Work required: Before answering, work out how many lines below contain the string "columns"; the reply is that number alone.

[Data excerpts]
******************************

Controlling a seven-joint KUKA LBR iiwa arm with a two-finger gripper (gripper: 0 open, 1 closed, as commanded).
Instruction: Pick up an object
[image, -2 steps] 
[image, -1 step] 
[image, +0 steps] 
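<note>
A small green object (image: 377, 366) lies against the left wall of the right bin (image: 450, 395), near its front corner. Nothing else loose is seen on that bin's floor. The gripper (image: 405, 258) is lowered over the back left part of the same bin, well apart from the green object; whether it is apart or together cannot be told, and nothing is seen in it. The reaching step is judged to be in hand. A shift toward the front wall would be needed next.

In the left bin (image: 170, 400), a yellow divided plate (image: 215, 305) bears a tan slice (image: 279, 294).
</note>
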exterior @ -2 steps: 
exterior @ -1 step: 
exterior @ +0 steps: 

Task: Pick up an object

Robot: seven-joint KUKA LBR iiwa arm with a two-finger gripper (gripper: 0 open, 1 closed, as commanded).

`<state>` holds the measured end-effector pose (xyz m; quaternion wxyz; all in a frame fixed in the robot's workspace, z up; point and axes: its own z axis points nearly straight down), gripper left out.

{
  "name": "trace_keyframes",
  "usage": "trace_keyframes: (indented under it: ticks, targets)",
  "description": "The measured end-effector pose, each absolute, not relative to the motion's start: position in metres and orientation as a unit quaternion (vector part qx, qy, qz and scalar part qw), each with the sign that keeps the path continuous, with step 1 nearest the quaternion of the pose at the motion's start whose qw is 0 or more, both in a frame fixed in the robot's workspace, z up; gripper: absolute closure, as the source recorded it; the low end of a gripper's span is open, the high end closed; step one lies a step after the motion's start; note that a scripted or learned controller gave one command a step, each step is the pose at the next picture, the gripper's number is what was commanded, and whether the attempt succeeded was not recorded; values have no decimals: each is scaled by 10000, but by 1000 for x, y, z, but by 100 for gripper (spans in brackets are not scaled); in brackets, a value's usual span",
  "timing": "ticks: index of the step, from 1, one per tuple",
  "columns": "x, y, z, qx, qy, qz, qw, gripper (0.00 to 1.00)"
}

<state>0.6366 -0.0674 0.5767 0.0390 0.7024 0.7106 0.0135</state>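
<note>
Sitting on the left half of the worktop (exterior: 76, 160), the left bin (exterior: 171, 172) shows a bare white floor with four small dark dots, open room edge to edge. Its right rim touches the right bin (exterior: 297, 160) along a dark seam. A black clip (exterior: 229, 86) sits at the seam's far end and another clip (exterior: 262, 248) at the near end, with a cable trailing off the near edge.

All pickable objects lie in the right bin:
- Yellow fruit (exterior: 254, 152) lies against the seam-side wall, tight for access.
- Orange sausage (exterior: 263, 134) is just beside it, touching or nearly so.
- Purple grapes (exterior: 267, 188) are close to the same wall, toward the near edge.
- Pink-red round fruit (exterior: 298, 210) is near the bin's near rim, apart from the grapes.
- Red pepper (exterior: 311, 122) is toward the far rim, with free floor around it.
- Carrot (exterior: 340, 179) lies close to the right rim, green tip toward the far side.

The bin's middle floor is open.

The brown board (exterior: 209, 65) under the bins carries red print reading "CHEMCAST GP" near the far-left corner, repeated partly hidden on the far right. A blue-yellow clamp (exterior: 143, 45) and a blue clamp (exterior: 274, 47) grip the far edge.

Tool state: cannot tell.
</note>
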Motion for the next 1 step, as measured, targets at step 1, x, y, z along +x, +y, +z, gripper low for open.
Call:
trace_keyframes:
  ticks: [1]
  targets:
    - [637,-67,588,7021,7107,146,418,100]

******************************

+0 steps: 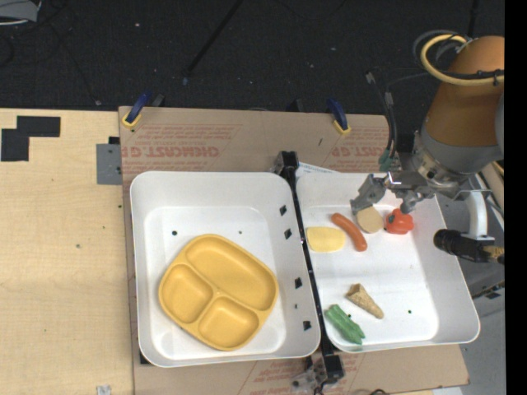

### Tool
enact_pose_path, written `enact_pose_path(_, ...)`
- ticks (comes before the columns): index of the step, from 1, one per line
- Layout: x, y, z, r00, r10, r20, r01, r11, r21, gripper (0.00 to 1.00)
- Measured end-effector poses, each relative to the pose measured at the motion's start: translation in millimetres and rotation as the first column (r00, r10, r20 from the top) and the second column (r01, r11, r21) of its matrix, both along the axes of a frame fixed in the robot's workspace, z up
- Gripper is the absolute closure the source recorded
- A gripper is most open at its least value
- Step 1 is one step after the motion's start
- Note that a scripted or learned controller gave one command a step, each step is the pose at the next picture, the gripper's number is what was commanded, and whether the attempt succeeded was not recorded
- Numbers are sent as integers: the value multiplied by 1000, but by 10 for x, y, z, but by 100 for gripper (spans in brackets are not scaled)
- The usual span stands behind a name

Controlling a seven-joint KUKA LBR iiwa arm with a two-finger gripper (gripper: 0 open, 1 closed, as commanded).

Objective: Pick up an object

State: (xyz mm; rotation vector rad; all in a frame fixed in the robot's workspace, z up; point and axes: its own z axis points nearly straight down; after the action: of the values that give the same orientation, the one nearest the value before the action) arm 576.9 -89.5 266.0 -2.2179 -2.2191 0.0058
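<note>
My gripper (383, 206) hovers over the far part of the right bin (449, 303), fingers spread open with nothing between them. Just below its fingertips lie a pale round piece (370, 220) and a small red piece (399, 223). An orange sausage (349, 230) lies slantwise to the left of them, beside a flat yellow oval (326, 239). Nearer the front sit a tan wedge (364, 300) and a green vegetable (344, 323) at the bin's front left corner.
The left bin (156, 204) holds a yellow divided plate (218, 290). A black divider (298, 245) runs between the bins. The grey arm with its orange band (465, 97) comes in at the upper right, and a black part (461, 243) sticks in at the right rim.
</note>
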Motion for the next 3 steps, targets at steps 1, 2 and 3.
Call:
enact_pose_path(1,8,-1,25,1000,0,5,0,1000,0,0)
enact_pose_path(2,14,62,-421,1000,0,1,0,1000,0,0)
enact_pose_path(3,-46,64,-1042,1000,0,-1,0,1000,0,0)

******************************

Response: 2